Guyana has now hired a new attorney, John Wilson, of McKinney Bancroft and Hughes, to fight court-appointed liquidator, Craig Tony Gomez, on the issue of Guyana’s US$34M investment in Clico Bahamas.
In a newspaper report out of the Bahamas, Wilson yesterday said that while the lawyers have not yet settled on the formulation of CLICO Guyana’s claim, what is certain is that he does not agree with the provisional liquidation’s view of the liquidation in relation to his characterization of CLICO Guyana.
Weeks ago, not long after CLICO had been placed into liquidation, the Guyana Government had reportedly entered discussions with other Bahamian attorneys and firms about representation, but never followed through with those relationships.
The Nassau Guardian reported that McKinney Bancroft and Hughes are currently looking at information in relation to Guyana’s claim in an effort to support it.
It also stated that the Guyana Government is reportedly looking to be a part of any creditors committee that may be established.
That committee would assist in the oversight of the liquidator’s function and provide advice from the perspective of creditors to protect their interests.
In his liquidation report filed in the Supreme Court last month, liquidator Gomez also confirmed that he had received policy claim packages from CLICO (Guyana) and CLICO (Suriname.)
Guyana is claiming US$34M in policies with CLICO Bahamas, and Suriname is claiming $15.5M.

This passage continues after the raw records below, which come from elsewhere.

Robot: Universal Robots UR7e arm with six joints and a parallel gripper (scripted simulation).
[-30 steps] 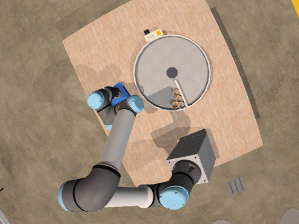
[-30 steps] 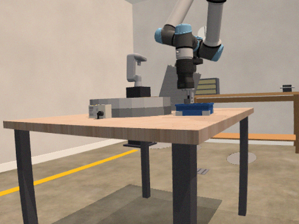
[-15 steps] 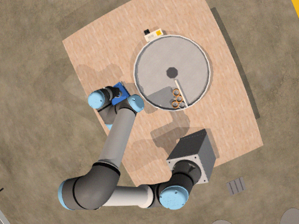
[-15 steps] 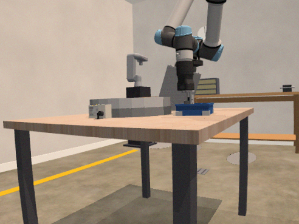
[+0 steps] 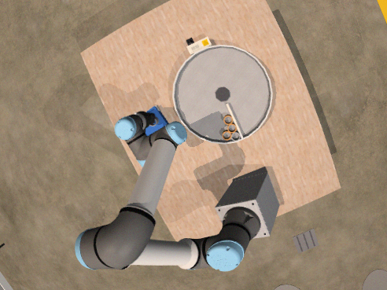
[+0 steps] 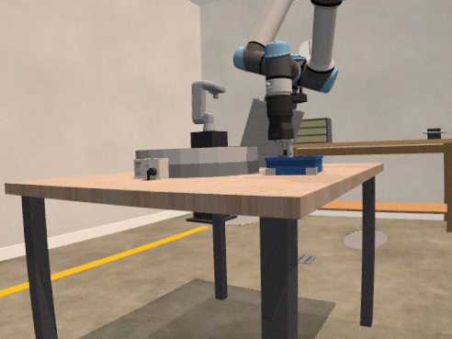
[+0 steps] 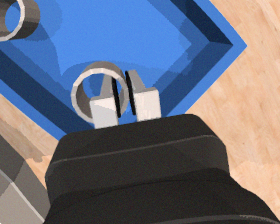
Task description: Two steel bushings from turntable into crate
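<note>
The blue crate is 5 cm behind my hand and 3 cm below it. From my hand the other things lie so: grey turntable 35 cm to the right.
</note>
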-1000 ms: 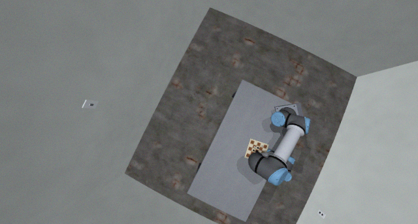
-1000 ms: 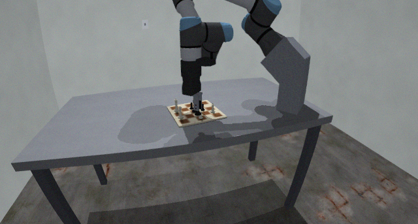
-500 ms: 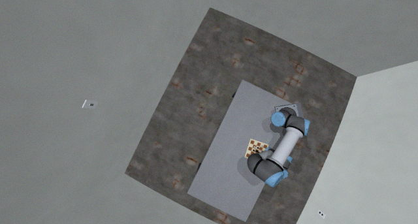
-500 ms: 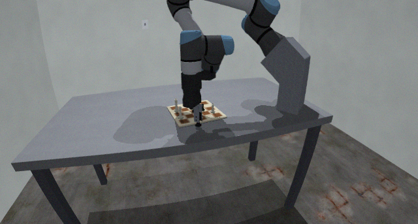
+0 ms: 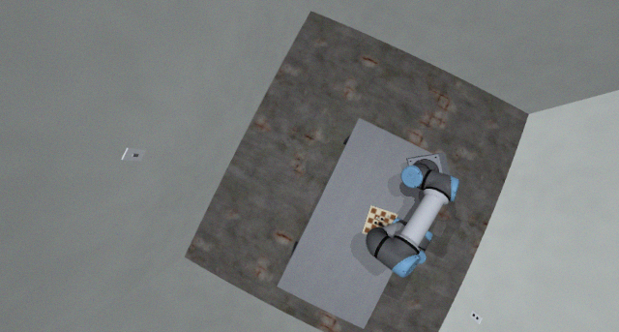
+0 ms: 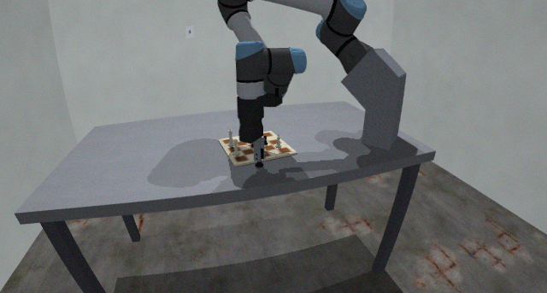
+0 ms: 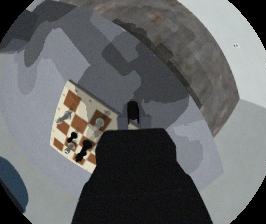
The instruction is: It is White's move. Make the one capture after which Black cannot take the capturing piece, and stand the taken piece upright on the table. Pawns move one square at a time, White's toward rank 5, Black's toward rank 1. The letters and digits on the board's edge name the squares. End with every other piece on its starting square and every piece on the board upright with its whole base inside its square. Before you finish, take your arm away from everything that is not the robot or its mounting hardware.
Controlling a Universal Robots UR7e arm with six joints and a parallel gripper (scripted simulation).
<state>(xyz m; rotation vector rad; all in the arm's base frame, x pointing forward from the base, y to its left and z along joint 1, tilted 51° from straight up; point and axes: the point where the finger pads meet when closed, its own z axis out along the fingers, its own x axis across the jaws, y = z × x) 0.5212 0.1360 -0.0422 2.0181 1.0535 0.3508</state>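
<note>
Right now the small chessboard is 14 cm to the right of my hand, 4 cm below it and 3 cm behind it.
</note>
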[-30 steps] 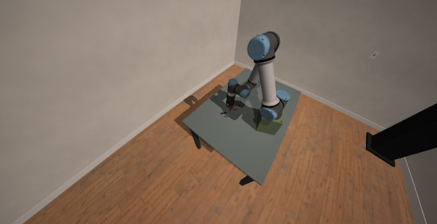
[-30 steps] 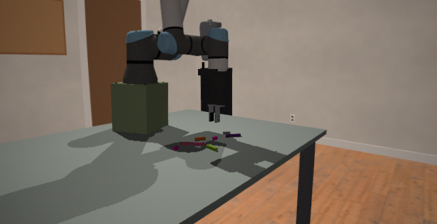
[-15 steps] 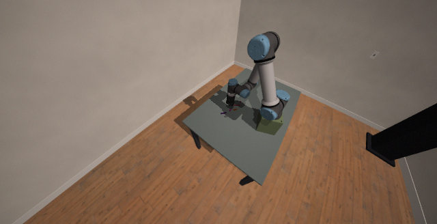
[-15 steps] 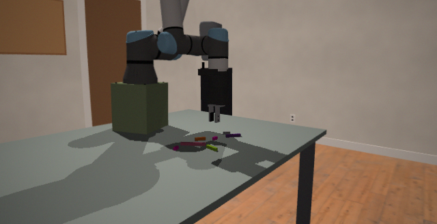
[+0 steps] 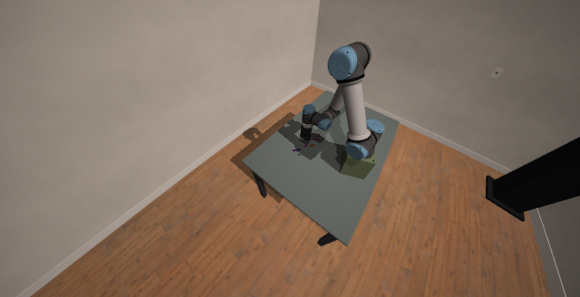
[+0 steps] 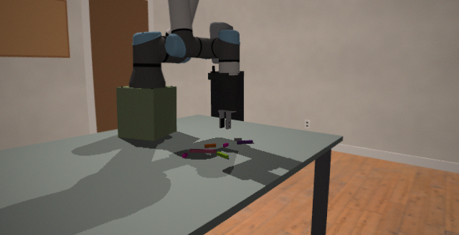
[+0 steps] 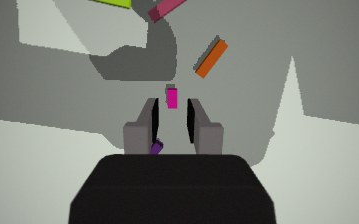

During an interview on Thursday last, President Jagdeo said that Guyana would get an additional US$15M or $3B from the Petroleum Fund to deal with the CLICO problems.
He added that this means that it is likely that no taxpayer’s money will be used to repay policyholders.
From the inception, the Head of State had assured that all policyholders would receive their monies from CLCIO (Guyana).